## [How to complete this task]
Among the lines below, list those containing the string "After".
--- Record set Enclosed Below ---
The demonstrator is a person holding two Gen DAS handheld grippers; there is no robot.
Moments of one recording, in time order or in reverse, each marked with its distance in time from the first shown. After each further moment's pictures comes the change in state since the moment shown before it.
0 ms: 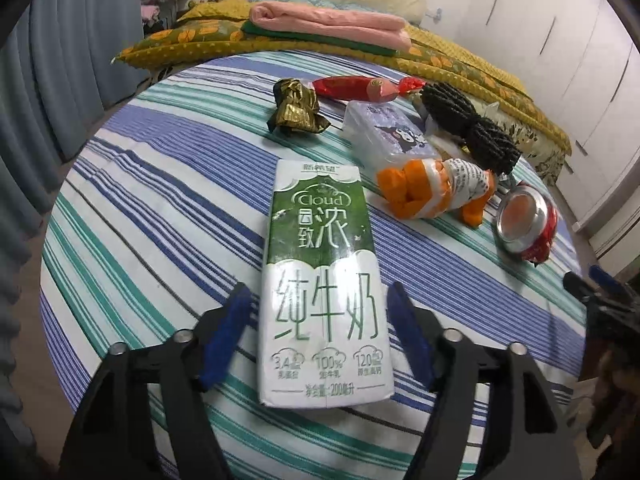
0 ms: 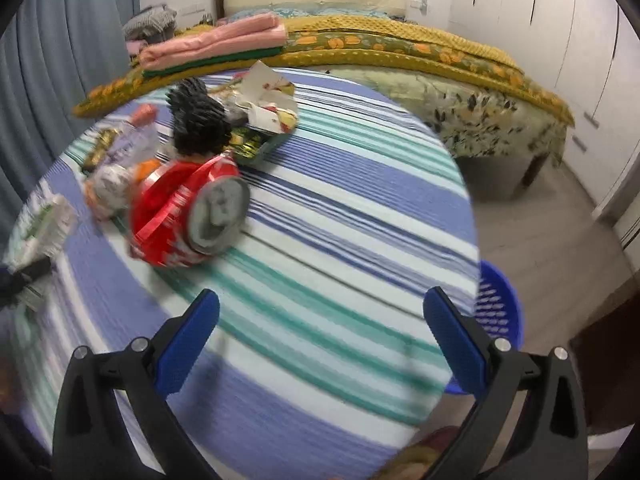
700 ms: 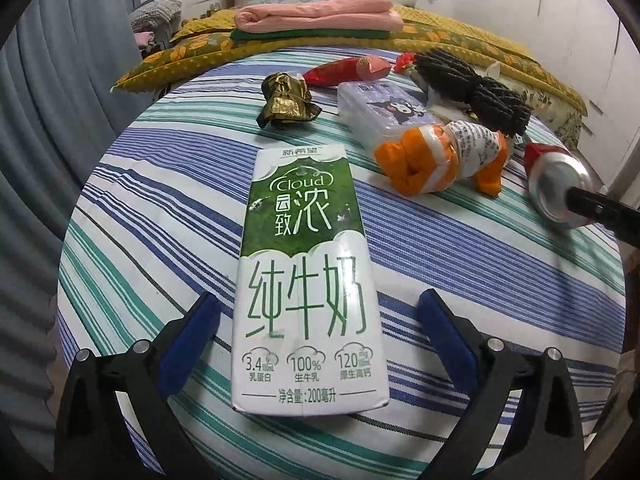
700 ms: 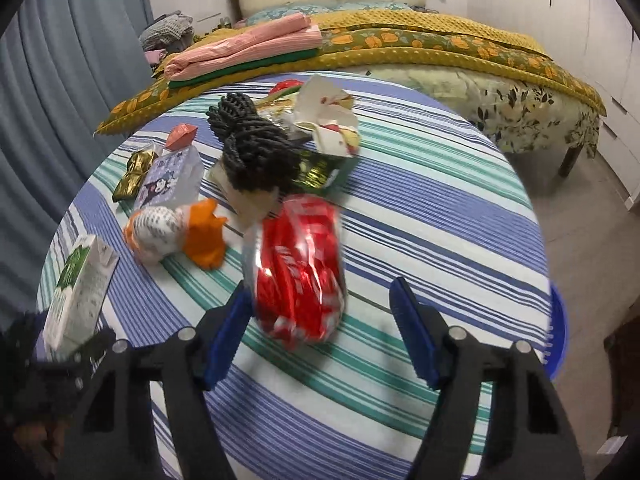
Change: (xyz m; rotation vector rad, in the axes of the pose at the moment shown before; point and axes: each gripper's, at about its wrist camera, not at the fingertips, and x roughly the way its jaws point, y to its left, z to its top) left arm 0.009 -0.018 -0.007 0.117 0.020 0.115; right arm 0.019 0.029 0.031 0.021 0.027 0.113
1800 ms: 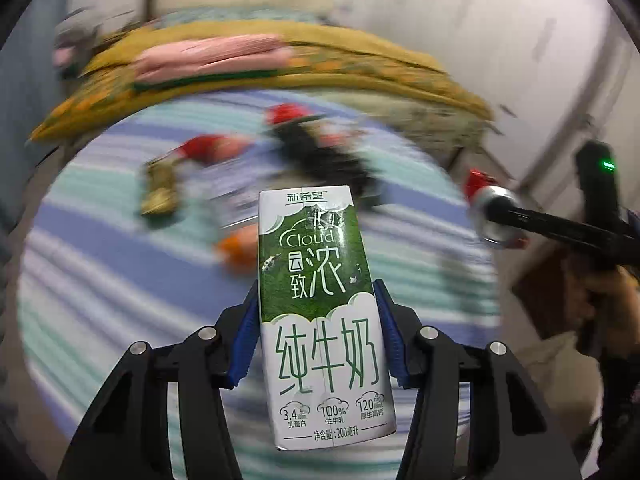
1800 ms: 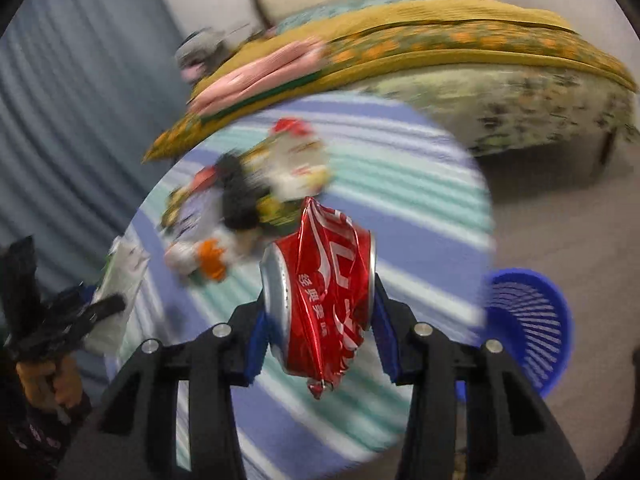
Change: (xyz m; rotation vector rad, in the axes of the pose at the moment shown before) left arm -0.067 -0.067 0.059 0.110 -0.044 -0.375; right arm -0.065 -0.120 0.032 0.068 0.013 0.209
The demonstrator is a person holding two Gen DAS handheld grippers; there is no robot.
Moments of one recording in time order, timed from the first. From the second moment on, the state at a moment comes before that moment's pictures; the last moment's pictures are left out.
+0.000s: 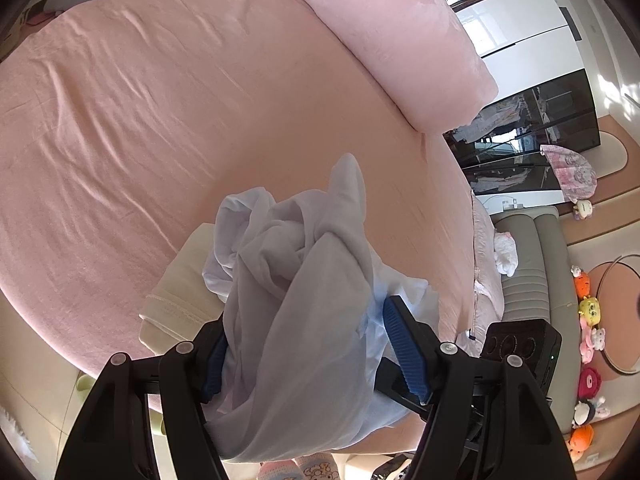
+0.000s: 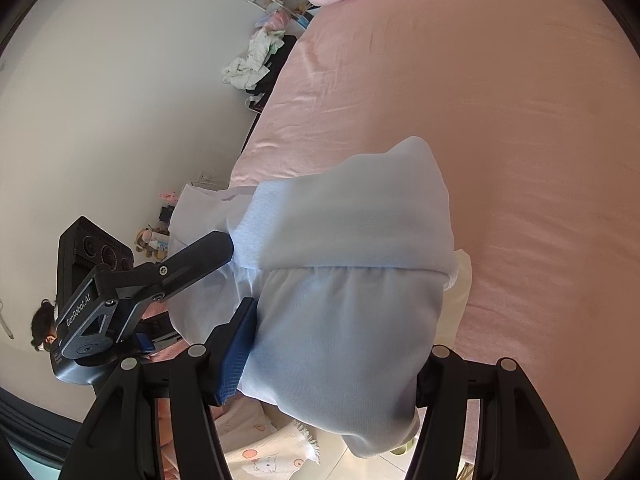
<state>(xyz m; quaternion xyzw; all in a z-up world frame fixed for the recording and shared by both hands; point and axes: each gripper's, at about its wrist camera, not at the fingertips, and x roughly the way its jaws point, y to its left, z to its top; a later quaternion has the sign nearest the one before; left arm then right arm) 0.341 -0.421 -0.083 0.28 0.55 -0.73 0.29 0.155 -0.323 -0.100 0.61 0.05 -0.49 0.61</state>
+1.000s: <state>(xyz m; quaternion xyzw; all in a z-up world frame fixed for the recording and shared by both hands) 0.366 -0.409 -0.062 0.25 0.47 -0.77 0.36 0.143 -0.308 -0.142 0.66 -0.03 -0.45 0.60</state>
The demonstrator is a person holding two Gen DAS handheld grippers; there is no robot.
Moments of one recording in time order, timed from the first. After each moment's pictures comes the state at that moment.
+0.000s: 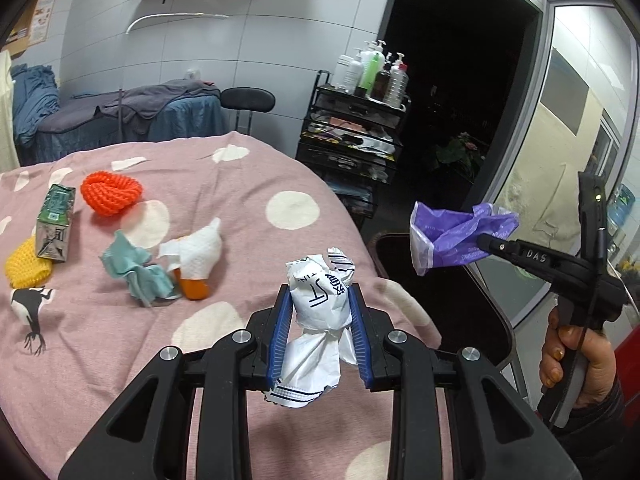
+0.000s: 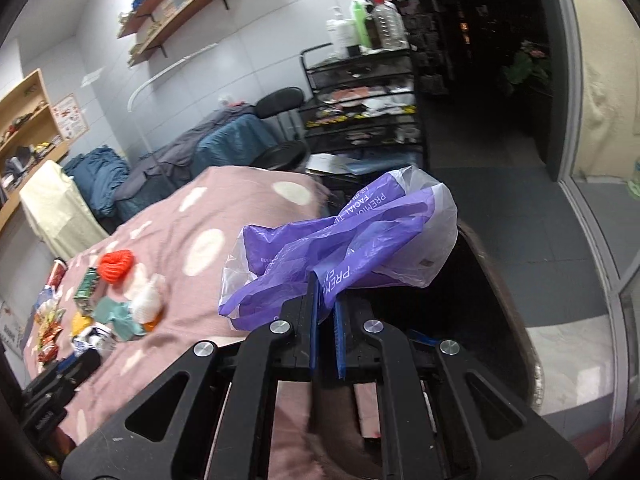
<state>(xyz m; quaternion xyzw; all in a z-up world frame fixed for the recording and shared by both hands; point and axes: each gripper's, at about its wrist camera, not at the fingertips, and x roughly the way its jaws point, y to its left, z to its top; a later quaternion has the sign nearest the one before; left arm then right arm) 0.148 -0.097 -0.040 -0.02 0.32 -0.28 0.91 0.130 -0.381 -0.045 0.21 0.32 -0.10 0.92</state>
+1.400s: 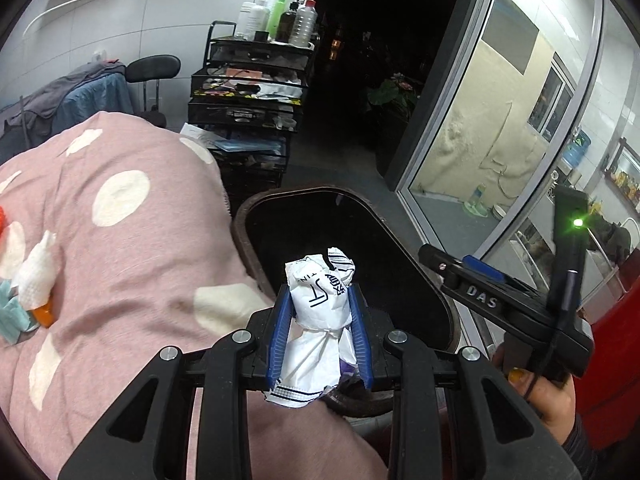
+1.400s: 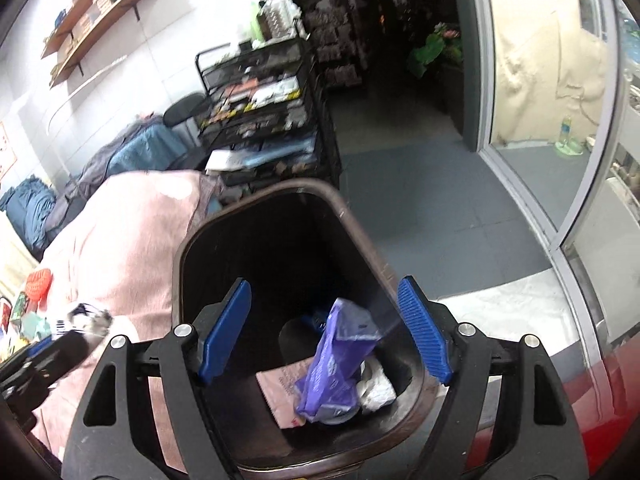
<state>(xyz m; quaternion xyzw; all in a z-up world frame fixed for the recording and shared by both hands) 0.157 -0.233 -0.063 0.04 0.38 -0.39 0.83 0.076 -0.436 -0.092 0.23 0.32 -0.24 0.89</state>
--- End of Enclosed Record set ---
## [Result of the exercise]
Moments of one recording, in time order or in reverse, each marked with its distance in time from the first shown. After each further moment's pictures comes the change in state since the moment shown before it.
Moments of one recording in time order, timed from the first. After each moment's pictures comes the state at that moment.

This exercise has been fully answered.